[Problem statement] Each entry has to be printed again exactly.

[Source records]
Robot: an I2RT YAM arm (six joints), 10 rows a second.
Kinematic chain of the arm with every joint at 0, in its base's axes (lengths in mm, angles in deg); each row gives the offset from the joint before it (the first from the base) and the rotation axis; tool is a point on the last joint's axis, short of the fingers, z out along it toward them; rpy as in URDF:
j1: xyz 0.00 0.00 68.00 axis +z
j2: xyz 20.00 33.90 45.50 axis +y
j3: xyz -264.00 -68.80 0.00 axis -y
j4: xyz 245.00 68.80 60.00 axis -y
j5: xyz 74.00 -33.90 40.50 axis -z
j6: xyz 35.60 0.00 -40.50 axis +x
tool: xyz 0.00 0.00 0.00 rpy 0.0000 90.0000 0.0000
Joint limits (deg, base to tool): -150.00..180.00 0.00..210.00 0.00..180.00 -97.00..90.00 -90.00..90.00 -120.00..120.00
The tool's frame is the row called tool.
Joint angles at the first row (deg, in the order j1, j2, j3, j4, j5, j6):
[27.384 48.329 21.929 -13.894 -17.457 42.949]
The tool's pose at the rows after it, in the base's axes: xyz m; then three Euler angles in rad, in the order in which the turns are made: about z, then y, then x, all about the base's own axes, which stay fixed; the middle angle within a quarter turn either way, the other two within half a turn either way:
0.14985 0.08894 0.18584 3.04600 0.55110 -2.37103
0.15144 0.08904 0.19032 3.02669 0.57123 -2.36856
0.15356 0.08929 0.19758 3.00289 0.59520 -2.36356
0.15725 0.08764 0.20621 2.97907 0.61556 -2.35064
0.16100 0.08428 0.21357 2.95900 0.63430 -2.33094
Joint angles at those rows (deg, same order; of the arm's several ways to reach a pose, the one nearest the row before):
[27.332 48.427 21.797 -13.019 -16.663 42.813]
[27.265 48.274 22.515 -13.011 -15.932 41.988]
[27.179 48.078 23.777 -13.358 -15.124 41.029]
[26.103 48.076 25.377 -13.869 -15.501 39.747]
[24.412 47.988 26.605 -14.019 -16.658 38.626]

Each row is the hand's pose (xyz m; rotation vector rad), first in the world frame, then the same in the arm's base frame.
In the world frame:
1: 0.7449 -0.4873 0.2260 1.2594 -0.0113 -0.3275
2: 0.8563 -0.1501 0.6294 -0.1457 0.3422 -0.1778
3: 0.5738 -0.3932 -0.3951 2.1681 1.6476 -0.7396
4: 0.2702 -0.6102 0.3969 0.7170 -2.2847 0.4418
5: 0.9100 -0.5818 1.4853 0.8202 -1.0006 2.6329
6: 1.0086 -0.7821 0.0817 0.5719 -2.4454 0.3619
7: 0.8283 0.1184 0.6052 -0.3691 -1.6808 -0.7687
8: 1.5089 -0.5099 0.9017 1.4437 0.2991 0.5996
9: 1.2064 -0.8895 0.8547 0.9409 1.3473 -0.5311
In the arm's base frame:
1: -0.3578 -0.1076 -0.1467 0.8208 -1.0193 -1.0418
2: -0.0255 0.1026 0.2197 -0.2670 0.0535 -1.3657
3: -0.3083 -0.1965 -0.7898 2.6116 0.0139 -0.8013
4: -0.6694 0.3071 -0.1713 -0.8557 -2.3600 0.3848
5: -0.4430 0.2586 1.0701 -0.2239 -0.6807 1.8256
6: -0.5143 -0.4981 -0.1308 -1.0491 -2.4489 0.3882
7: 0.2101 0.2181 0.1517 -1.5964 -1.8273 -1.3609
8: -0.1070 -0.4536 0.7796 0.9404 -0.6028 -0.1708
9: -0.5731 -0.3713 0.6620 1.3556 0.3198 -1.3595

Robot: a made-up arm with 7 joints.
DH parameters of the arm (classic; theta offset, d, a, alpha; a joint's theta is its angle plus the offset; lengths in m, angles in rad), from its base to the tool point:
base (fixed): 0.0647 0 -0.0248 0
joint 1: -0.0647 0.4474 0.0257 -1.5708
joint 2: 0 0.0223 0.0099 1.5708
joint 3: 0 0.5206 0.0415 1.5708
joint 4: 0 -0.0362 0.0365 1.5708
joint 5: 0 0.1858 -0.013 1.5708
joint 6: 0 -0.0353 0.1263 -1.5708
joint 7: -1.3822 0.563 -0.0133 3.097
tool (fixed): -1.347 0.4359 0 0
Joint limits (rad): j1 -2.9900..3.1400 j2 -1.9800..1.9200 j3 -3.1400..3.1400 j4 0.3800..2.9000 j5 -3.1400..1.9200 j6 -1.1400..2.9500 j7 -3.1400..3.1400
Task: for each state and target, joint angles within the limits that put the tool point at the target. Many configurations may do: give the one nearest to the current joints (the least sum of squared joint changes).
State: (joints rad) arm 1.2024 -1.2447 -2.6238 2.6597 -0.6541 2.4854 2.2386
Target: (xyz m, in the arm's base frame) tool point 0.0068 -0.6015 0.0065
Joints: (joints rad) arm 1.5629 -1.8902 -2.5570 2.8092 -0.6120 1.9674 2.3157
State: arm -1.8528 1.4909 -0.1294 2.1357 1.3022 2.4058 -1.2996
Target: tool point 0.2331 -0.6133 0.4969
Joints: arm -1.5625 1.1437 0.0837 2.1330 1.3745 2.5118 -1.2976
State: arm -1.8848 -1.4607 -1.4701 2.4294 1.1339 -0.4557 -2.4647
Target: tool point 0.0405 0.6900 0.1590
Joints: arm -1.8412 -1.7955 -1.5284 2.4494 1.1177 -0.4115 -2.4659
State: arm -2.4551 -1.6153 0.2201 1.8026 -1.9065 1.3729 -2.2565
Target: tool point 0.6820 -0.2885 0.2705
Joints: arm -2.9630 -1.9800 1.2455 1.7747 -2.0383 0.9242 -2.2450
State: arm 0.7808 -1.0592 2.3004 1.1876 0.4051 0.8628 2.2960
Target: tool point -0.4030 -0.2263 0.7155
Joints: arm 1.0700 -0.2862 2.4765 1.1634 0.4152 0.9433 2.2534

[Result below]
Robot: an I2RT YAM arm (six joints), 10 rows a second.
Kinematic chain of the arm with every joint at 0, in its base's axes (lengths in mm, angles in deg); each row gives the offset from the joint before it (the first from the base) and the rotation axis; tool is a point on the last joint's axis, short of the fingers, z out along it toward them; rpy as in URDF:
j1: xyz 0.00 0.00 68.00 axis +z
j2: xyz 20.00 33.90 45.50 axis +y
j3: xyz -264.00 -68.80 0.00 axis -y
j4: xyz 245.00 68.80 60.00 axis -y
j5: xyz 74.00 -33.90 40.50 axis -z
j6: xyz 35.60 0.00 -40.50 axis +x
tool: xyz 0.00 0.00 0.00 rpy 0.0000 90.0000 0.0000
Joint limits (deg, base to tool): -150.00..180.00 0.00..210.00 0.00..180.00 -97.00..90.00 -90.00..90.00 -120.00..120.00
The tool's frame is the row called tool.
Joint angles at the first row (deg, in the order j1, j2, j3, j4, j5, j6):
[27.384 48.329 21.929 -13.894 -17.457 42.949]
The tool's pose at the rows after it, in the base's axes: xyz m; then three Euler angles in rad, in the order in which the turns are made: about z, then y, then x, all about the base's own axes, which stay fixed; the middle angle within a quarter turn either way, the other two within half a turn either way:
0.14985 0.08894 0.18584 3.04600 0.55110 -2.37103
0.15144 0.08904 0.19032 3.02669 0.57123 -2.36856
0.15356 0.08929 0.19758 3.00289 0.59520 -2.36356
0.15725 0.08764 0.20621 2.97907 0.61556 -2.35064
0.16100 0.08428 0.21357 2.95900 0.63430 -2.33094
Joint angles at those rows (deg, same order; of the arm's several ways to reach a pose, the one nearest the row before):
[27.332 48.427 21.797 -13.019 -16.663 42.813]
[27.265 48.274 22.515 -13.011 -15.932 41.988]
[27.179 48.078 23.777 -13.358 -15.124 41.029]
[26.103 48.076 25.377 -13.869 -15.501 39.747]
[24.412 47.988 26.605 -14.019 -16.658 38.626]

Each row is the hand's pose (xyz m; rotation vector rad), first in the world frame, then the same in the arm's base frame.
In the world frame:
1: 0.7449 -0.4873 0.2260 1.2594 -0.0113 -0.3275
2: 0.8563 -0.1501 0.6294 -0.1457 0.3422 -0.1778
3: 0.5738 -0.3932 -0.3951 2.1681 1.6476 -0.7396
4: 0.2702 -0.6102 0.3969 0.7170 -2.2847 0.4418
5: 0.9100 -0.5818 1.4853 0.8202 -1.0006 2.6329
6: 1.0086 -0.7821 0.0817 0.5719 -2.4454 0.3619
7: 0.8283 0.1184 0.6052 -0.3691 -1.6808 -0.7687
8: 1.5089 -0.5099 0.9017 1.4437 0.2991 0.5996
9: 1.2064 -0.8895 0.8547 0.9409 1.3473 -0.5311
In the arm's base frame:
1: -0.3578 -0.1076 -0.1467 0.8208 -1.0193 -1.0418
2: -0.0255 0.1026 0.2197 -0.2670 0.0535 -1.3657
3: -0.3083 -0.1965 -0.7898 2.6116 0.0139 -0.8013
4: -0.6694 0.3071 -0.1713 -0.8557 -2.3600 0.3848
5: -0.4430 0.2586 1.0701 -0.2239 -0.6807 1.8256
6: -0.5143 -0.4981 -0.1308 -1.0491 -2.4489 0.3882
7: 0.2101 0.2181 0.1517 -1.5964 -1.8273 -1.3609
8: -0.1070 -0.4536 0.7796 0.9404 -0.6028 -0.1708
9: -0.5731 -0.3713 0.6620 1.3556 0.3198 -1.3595

Robot: a made-up arm with 7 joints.
DH parameters of the arm (classic; theta offset, d, a, alpha; a joint's theta is its angle plus the offset; lengths in m, angles in rad), from its base to the tool point:
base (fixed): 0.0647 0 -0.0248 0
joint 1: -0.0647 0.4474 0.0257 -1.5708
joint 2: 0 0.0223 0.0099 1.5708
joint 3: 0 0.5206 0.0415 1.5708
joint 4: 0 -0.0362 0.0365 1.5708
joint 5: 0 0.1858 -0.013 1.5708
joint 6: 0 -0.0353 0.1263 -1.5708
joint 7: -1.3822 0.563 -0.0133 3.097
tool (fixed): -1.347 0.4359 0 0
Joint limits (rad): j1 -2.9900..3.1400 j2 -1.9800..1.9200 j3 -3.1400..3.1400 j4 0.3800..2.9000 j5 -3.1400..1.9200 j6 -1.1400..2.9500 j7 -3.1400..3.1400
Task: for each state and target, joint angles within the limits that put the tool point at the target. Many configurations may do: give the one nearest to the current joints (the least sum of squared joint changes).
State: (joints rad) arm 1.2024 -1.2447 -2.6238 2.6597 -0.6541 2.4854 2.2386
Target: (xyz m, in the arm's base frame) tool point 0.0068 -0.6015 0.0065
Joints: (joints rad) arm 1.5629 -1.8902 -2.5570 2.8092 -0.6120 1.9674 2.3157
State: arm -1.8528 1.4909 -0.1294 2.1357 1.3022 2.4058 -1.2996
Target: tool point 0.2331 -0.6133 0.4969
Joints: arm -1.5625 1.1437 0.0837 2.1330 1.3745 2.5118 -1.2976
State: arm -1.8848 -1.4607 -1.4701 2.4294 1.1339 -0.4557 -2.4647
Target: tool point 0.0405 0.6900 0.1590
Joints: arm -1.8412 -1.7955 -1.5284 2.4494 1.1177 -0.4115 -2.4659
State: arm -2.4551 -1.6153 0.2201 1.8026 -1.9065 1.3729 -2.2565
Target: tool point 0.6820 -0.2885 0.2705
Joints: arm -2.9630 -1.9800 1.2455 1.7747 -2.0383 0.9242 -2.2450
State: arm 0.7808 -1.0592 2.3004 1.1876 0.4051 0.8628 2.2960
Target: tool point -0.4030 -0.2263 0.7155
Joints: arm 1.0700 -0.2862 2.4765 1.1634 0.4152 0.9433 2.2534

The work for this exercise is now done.